Scheduling Maintenance Crawls
Maintenance Crawls
Content is constantly being created, edited, disposed and moved. To accurately search this content, changes need to be recorded regularly by the Analytics Engine.
We recommend scheduling routine maintenance crawls, depending on your needs, to keep the Analytics Engine index up to date with all recent changes.
How does it work?
Cognitive Toolkit features a number of different types of crawls depending on the operation being performed.
A simple metadata crawl inspects all your data. A number of other types of crawls, but not all, are configured using date math in order to collect only the most recent changes to the repository, rather than re-crawling everything.
Metadata crawls cannot be configured using date math.
Maintenance crawls are performed using the Windows Task Scheduler. Depending on your content strategy, you may have multiple, ongoing maintenance crawls scheduled. These schedules are saved as batch files or Powershell files.
Things to Consider
When building a strategy for maintenance crawls, it’s important to take the following into account:
Impact of crawls on network traffic
Number of operations that need to be completed (ie. When crawling new content, are there any other steps within the content strategy that require a metadata, text extraction and content enrichment process?)
How often do you need the index updated?
How long does each operation take?
A number of the above factors will be determined after the initial project is underway.
Scheduling Best Practices
Step by Step
Create a folder within Cognitive Toolkit for scheduled tasks. All scheduled task queries should be saved to this folder.

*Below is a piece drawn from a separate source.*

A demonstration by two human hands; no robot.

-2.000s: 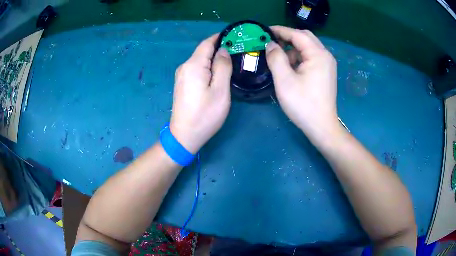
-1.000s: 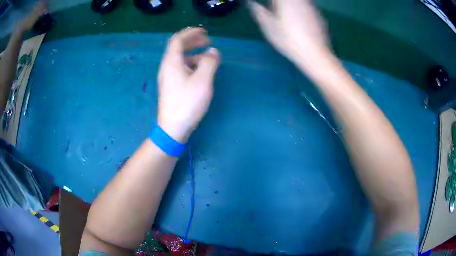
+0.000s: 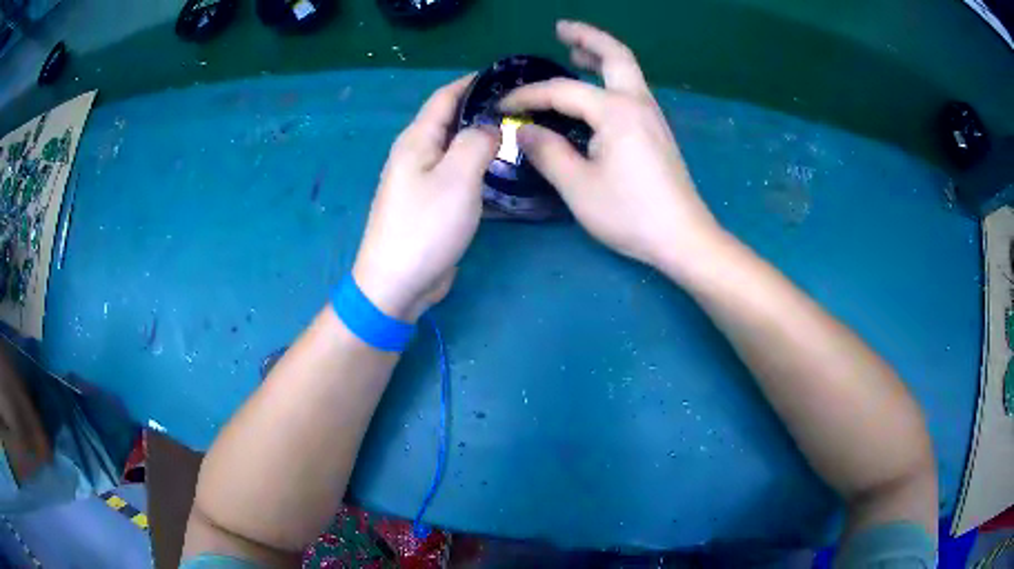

Schedule a batch or Powershell file. In most cases, the Start in (optional): location should be the parent folder in which the batch or Powershell file resides.
In the Security options section, ensure the scheduled task is set to run using the proper service account for the actions.
Select Run whether user is logged on or not
As a general rule, we recommend running only one process at a time on the same items in your index. Each index item can only be updated by one process at a time. A Version Conflict error can result if two processes try to update the same item simultaneously. For example, running AddHashAndExtractedText AND CrawlFileSystem simultaneously will result in a Version Conflict error.
The order of operations in the batch or Powershell script should be the order that makes most sense to the data. A metadata crawl is typically the first step in most operations.
Plan your scheduled task from start to finish.
To prevent the script from running everything at once, use respective wait parameters when calling the CognitiveToolkit executable from your batch or Powershell script
Validate scheduled task queries by running them as a search in Visualizer (either by filtering or in Dev Tools). Ensure your crawls are capturing the desired data.
For query-based tools, it is recommended to use a date range query to process only data that has been modified in the last n number of days (ie: now-2d/d)
Instead of using must in your query, consider using filter. Filters perform better and are not scored.
Use the silent flag in commands where possible. This feature turns off the progress bar and may result in a slight performance improvement.
It may help to use multiple copies of the Cognitive Toolkit for each repository. This keeps the logs separate and easier to understand.